*Task to carry out*.
Range to output from the entries below: the line containing "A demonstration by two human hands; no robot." through the line containing "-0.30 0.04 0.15". Set it down exactly, ends included, nothing else.

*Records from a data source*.
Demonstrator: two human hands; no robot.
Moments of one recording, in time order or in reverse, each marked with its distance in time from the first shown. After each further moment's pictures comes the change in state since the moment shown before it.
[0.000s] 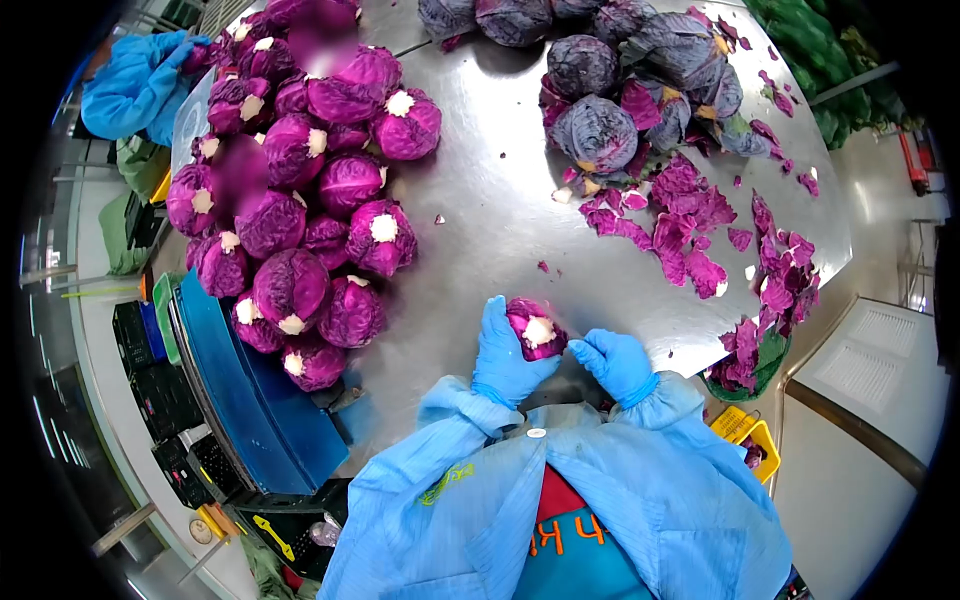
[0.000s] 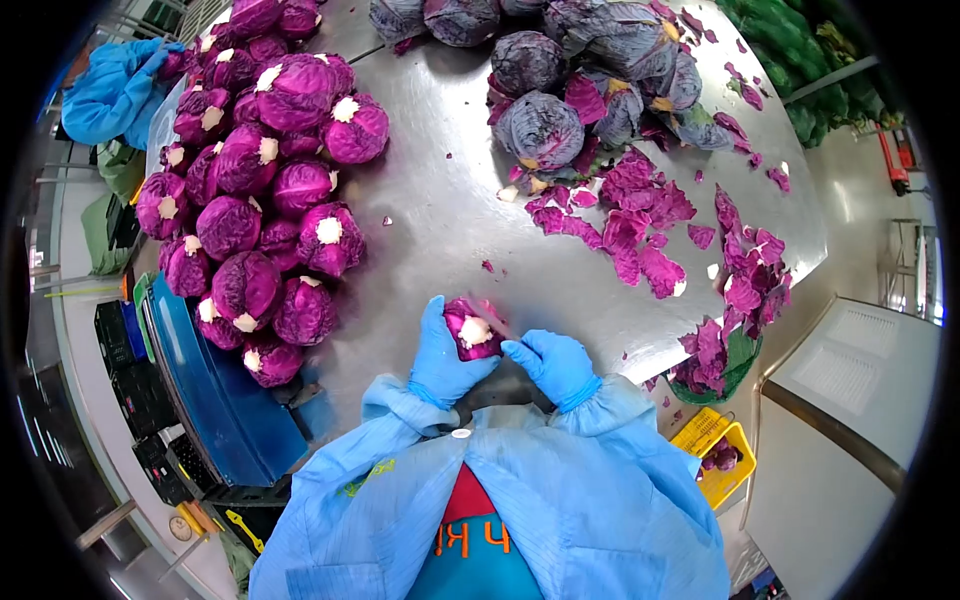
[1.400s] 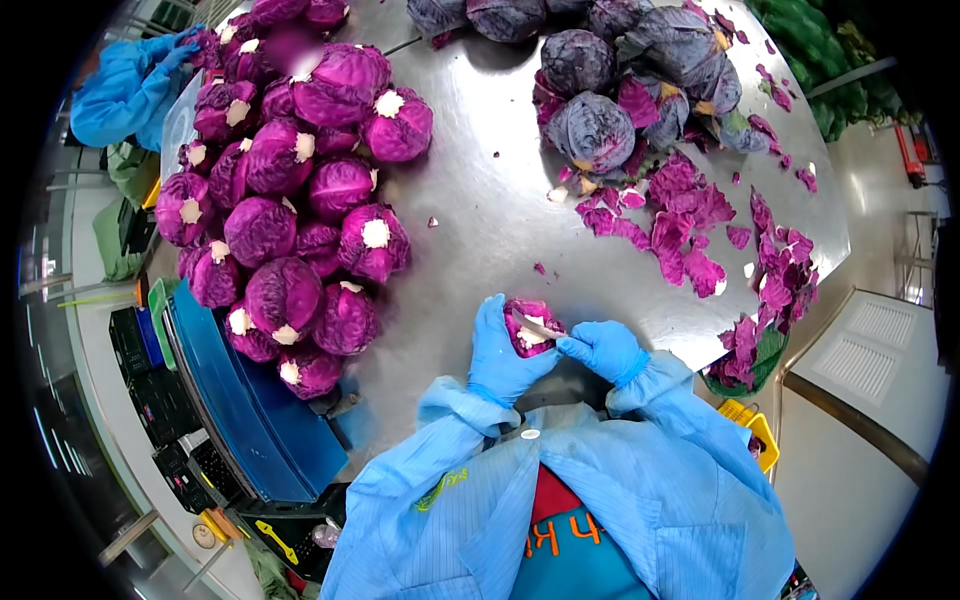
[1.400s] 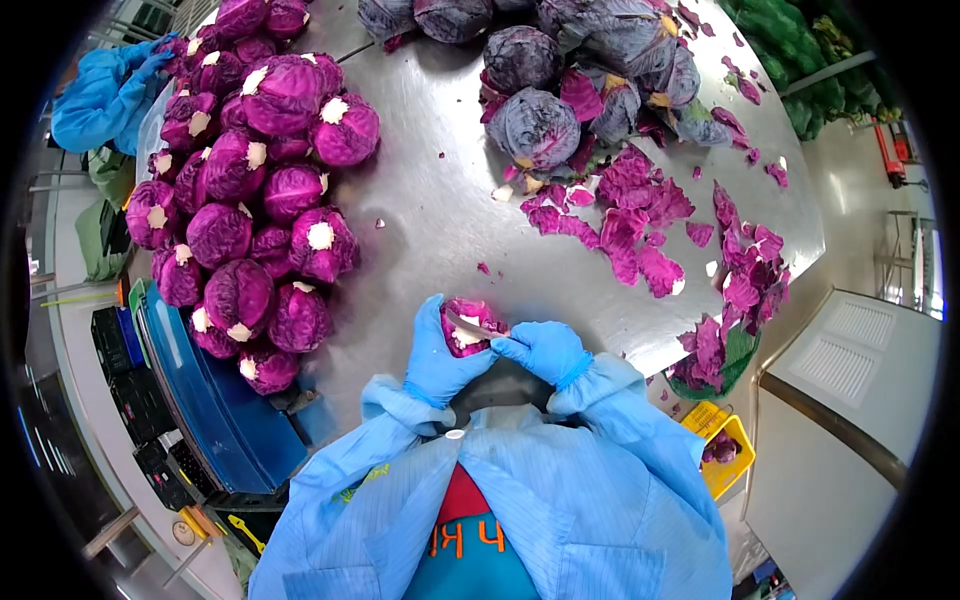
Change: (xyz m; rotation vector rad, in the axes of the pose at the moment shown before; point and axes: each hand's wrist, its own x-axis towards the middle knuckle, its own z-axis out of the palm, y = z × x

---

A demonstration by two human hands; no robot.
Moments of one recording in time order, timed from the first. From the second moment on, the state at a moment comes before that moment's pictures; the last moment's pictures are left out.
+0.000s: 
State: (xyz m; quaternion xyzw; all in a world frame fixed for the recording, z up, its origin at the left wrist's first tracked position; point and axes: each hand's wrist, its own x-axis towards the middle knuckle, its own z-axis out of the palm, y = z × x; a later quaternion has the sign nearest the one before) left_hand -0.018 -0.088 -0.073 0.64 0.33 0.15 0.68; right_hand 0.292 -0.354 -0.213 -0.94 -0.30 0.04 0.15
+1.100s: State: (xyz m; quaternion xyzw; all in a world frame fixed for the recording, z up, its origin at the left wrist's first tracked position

*Answer*.
A demonstration by two human hands; no robot.
Moments of one recording in time order, timed from the first. From the second moment on, the state at a moment comes before that moment's pictures; the last moment's pictures are left out.
+0.000s: 
State: (xyz m; quaternion xyzw; all in a world frame fixed for the recording, z up, its origin at the left wrist's first tracked position; point and axes: each hand's wrist, its own x-axis towards the middle knuckle, its own z-axis out of the palm, y = z × x; a later quaternion has the sign nearest the one before) left_hand -0.018 -0.088 -0.073 0.64 0.33 0.15 0.68; right_hand 0.292 -0.354 -0.213 -0.94 -0.30 0.04 0.15

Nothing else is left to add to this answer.